=== Task instructions ===
Where in the data below does the word "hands" appear? Copy each line that holds it.

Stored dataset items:
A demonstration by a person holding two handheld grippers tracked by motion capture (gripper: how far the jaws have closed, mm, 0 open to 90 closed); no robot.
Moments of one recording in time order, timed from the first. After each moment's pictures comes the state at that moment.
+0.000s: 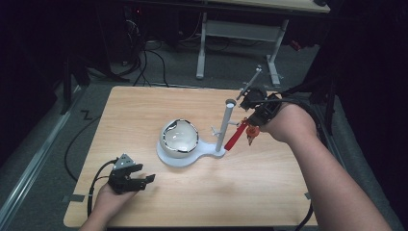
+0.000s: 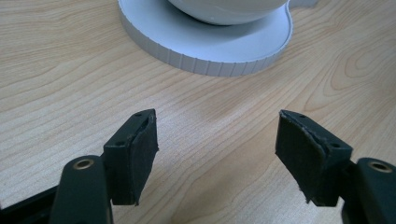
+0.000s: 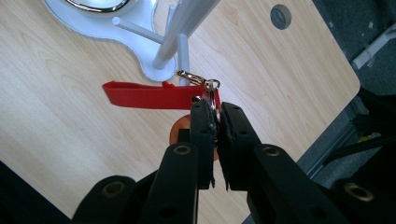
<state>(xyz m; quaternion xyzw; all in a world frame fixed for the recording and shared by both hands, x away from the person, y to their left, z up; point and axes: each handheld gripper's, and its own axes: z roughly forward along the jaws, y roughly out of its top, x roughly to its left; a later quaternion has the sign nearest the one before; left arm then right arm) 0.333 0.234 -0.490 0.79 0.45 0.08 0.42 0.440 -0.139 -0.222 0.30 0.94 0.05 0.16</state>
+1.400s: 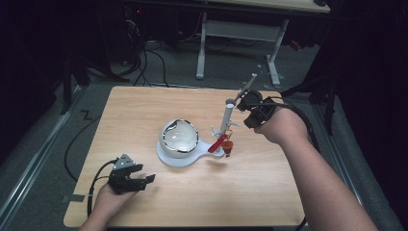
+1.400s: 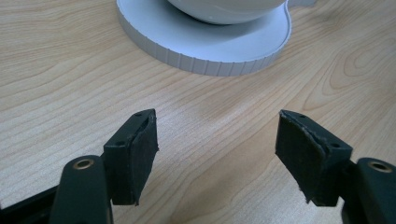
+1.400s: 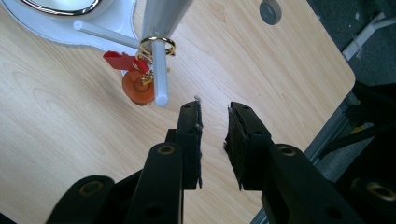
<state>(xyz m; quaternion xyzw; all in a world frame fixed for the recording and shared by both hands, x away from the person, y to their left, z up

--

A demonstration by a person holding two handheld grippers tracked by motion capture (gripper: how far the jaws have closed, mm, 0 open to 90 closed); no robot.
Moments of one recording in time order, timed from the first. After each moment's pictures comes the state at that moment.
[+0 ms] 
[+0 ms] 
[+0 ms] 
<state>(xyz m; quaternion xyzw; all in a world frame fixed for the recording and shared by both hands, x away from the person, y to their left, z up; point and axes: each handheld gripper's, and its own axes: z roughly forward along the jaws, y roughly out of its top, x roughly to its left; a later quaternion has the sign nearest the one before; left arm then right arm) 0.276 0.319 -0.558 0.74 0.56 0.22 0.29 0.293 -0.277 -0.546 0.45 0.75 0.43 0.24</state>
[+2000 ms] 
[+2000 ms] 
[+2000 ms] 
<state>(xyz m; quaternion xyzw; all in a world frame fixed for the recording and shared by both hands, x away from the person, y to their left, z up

=== Solution to the problem ===
<state>(xyz m; quaternion xyzw; all in a world frame fixed for the recording and shared by both hands, x away from the person, y to their left, z up; point and axes: each handheld gripper's, and its own axes: z roughly forward along the jaws, y roughly out of its top, x roughly to its left; a later quaternion has the sign nearest the one before; left arm then right arm) 0.333 0.234 -0.490 0.79 0.45 0.08 0.42 0.440 -0.139 -0.222 0.30 0.94 0.05 0.16</state>
<state>(xyz m; quaternion xyzw; all in a world frame fixed for the recording and shared by both hands, x away from the person, y to their left, z up
<state>(xyz m; quaternion xyzw; all in a world frame fixed for the recording and shared by both hands, x away from the person, y to their left, z up; point and axes: each handheld gripper's, and its own axes: z roughly forward along the jaws, y roughly out of its top, x roughly to its left; a later quaternion has the sign nearest the one before; left arm then right arm) 0.276 0.319 -0.558 0.74 0.56 0.22 0.29 0.293 -0.277 -0.546 0.45 0.75 0.43 0.24</state>
<state>(xyz m; quaternion xyzw; all in a world frame fixed for the recording and shared by both hands, x away from the person, y to their left, z up

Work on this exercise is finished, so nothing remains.